Беранже наградил его именем персонажа из сказки Перро «Кот в сапогах». Но маркиз де Караба из старой сказки вел свой род от некоего мельника, а его тезка из песни Беранже с негодованием отвергает подобные слухи о своем происхождении. Он, мол, прямой потомок самого Пипина Короткого, его род древнее королевского, и привилегии, которыми он владеет, даны ему «свыше».
Как и «породистые псы», маркиз сам выбалтывает все, что у него на душе. Несколько точных деталей портрета, хвастливый монолог — и он весь тут, омерзительный, опасный и в то же время нелепый со своими несоразмерными претензиями, пустозвонством и самохвальством. Смешной и зловещий анахронизм, призванный к жизни реставрацией, человек, лишенный чувства реальности.
Живые оригиналы маркиза увидели себя, как в зеркале, в песне Беранже.
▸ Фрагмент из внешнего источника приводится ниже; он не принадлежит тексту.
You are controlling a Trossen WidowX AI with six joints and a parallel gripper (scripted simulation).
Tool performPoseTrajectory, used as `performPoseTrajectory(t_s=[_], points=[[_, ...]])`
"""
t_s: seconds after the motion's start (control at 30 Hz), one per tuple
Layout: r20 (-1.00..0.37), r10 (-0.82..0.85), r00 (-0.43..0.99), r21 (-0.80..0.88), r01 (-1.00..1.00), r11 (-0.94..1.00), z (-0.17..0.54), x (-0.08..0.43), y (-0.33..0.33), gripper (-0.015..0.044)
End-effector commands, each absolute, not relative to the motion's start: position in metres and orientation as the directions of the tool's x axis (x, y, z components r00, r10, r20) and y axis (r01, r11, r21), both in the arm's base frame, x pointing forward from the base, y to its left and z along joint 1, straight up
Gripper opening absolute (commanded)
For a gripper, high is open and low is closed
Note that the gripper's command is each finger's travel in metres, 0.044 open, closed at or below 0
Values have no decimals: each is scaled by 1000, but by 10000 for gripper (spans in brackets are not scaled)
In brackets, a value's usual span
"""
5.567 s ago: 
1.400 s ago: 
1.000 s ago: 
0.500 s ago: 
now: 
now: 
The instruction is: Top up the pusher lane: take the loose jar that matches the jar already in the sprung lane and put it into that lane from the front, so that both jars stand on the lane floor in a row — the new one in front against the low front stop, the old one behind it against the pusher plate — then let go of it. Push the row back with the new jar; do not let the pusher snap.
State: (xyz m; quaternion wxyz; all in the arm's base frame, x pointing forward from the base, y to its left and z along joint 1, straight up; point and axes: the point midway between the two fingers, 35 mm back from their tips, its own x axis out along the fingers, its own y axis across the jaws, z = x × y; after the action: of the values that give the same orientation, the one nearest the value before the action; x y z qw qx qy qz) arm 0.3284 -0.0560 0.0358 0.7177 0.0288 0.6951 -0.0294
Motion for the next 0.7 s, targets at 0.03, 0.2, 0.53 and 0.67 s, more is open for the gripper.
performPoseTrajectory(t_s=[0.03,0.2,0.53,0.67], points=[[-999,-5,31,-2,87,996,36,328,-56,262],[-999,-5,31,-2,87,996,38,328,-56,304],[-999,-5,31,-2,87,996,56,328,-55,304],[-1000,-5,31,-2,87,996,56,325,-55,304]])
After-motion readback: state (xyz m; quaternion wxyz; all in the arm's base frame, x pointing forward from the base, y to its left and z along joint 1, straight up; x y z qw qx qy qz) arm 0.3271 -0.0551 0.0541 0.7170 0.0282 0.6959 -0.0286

Некоторые, даже весьма правоверные роялисты, из числа тех, кто поумнее, не могли удержаться от смеха — так разительно было это сходство. А о том, как хохотали люди из другого лагеря, и говорить нечего.
Имя маркиза де Караба стало во Франции нарицательным.
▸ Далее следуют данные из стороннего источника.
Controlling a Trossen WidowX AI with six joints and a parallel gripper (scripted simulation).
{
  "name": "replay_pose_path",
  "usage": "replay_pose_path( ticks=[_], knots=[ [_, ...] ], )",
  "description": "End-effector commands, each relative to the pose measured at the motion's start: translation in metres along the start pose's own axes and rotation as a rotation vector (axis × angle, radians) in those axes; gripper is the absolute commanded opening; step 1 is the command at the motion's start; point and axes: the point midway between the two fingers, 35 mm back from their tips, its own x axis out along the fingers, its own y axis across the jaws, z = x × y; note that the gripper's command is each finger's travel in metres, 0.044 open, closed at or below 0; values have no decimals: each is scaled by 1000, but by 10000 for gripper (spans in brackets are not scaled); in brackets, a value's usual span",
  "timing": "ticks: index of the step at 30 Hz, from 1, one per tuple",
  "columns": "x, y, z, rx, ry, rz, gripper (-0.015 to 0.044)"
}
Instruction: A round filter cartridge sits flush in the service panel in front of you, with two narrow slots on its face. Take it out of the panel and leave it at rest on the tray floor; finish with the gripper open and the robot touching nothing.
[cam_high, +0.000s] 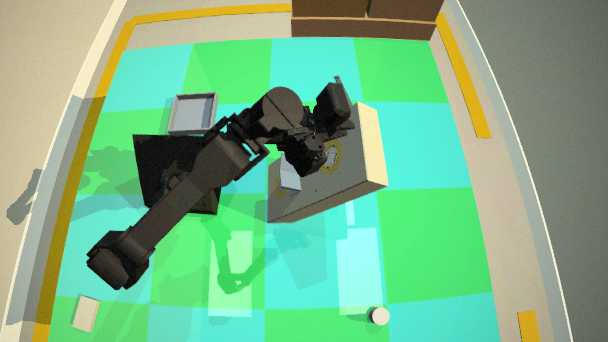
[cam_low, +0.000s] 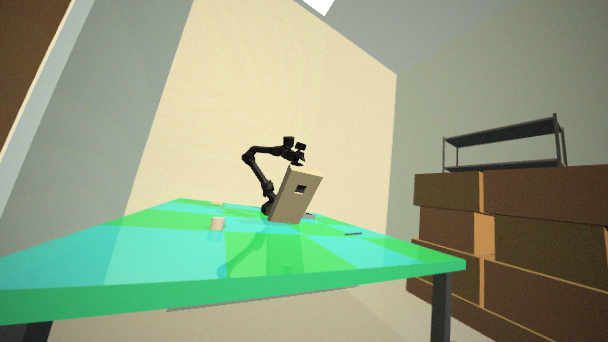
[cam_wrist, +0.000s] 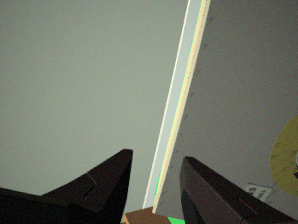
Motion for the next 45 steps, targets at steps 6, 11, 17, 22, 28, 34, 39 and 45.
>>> replay_pose_path(
  ticks=[6,11,17,22,28,34,39,45],
  knots=[
    [-36,-95,-15,526,-245,-110,109],
    [-36,-96,-15,530,-248,-109,109],
    [-36,-96,-15,530,-248,-109,109],
    [-35,-96,-15,530,-248,-109,109],
    [-26,-97,-14,532,-247,-112,109],
    [-17,-98,-12,533,-246,-113,109],
    [-9,-99,-11,533,-246,-113,109],
    [0,-101,-8,533,-246,-112,109]
  ],
)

Главой и вдохновителем маркизов де Караба, поддувалом реакции в стране был родной брат Людовика XVIII граф д’Артуа. Он имел собственный двор, свой штат советников, наушников и прихлебателей, которые участвовали во всех интригах, затеваемых в высших и прочих сферах.
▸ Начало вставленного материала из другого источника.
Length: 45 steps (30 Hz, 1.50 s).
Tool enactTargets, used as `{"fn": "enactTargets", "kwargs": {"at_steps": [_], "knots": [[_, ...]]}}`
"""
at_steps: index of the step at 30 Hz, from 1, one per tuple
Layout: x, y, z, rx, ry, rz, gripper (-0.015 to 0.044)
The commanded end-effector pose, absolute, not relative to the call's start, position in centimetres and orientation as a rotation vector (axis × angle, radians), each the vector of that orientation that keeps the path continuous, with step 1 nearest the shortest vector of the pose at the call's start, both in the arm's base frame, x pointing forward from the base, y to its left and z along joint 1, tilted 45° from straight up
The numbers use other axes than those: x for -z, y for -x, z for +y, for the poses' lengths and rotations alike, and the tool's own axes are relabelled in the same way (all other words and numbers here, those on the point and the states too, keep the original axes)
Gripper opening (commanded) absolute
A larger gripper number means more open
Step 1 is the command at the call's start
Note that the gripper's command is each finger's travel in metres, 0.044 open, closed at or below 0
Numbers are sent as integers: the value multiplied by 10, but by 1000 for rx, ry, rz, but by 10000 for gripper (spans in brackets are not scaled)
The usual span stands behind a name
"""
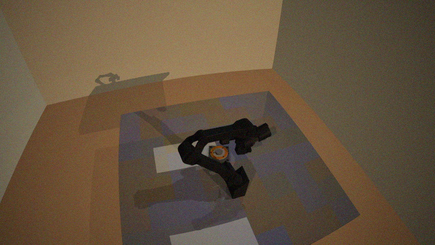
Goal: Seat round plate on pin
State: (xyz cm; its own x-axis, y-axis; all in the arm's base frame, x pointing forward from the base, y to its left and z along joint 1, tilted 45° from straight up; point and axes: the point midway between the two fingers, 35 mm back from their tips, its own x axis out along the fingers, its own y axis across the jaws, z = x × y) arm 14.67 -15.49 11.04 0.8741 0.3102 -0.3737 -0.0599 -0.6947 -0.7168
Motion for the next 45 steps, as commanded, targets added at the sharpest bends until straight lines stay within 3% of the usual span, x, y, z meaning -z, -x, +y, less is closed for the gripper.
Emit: {"fn": "enactTargets", "kwargs": {"at_steps": [1,10,15,19,24,27,30,32,45], "knots": [[-110,-148,-154,-622,2281,-194,374],[-92,-197,-127,-816,2894,-1003,137],[-80,-229,-98,-721,3116,-1772,6],[-73,-246,-80,-530,3144,-2259,0],[-60,-278,-37,302,2806,-3319,0],[-58,-284,-23,569,2618,-3531,0],[-53,-294,3,1225,2094,-3867,0],[-51,-297,13,1516,1829,-3946,0],[-41,-301,21,1552,1794,-3954,0]]}}
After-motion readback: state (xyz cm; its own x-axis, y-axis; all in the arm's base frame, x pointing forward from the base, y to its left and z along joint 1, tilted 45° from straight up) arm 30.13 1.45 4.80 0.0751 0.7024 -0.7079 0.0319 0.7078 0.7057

Твердолобый, ограниченный, фанатичный в своей ненависти к революции, граф д’Артуа любил похваляться тем, что он принадлежит к числу немногих французов, взгляды которых ни на йоту не изменились после 1789 года. Соответственно этим взглядам он не желал считаться ни с ходом истории, ни с интересами Франции и рвался к одному — вернуть страну к дореволюционным порядкам. Вернуть маркизам Караба и их отпрыскам конфискованные поместья и былую власть. Вернуть иезуитам и попам их доходы, паству и земли.
Брат короля был одним из старейших членов и заправил Конгрегации — тайного религиозно-политического общества, образовавшегося еще во времена республики и ставившего своей целью защиту католической религии и восстановление старого, монархического режима.
После реставрации это общество приобрело особую силу и вес. Члены Конгрегации совали носы во все дела французского королевства, негласно заправляли и ходом выборов, и прениями в министерстве, и назначением местных властей.
Конгрегация, руководившая армией избирателей — маркизов де Караба, добилась того, что в «бесподобной палате» 1815 года из 402 членов 350 были матерыми ультрароялистами.
Неистовства дорвавшихся до власти маркизов Караба вызвали возмущение большинства французов. Даже могущественные иностранные державы обеспокоились, не приведут ли Францию крайности реакции к новому революционному взрыву.
Осенью 1816 года порядком перетрухнувший Людовик XVIII под давлением своих советников решился на роспуск «бесподобной палаты». В результате новых выборов вопреки всем проискам Конгрегации большинство мест в палате завоевали на этот раз уже не крайние, а умеренные роялисты; среди депутатов появились даже отдельные фигуры «независимых».
Негласным вершителем политических дел во Франции стал королевский фаворит Деказ. Бывший полицейский префект, добравшийся еще молодым до министерского поста, он обладал искусством маневрирования между политическими лагерями и, что весьма ценилось при дворе, был признанным мастером легкой светской беседы. Никто лучше Деказа не мог потешить короля очередной придворной сплетней со всеми пикантными подробностями или новым забористым анекдотцем. Щеки и живот тучного Людовика тряслись от смеха, он с обожанием глядел на своего любимца и всецело полагался на него в государственных делах (сам король ленился вникать в «скучные» политические вопросы).
Белый террор поутих в стране, правительство взяло более «умеренный» курс. Но Конгрегация продолжала накладывать свою тяжелую лапу на всю внутреннюю жизнь Франции. В согласии с ней действовали и чиновники-роялисты, и господа помещики, и служители церкви.
Бок о бок с роялистскими «индюками», маркизами Караба на общественной арене реставрированной монархии успешно подвизались хитроумные и корыстные авантюристы, умевшие приспособиться ко всякому режиму.
Сохранять свои личные преимущества при любом «хозяине», ловко применяться к обстоятельствам, соблюдая собственную выгоду, — эта циническая мораль все больше входила в силу. Образцами ее могли служить прославленные государственные мужи Талейран и Фуше. Преемники и подражатели этих виртуозов предательства заседали в палатах и министерствах, в судах и департаментах. Политические флюгера в мундирах, дипломатических фраках, церковных сутанах! И среди людей искусства расплодилось немало марионеток, готовых плясать на потеху сильным мира сего.
«Паяц» — так назвал Беранже новую песенку. Герой ее сам повествует о своей карьере.